Which lines mention "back"? Show each one from the listing.

----------------------------------------

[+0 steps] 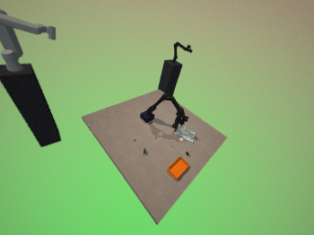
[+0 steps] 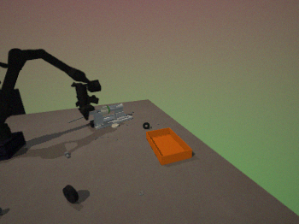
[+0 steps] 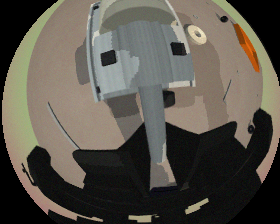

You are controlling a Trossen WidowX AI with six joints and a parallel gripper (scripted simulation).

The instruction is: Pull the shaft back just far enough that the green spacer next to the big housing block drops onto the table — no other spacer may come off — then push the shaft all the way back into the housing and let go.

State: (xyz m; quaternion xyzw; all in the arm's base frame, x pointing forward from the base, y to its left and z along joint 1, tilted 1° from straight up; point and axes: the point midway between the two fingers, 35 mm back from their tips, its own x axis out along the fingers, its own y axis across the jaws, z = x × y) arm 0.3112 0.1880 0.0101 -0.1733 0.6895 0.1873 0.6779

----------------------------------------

● Reply to the task:
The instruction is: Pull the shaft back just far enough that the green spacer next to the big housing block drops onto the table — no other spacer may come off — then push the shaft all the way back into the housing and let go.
State: (xyz m; quaternion xyzw; all in the arm's base frame, x pointing forward from the base, y to its left and z along joint 1, tilted 1° from straight up; point and axes: the point midway between the two fingers, 35 mm back from their tips, its own x axis out along the fingers, its own y axis across the jaws, z = x × y) arm 0.3112 0.1880 0.0101 -0.1733 0.6895 0.1873 0.6779

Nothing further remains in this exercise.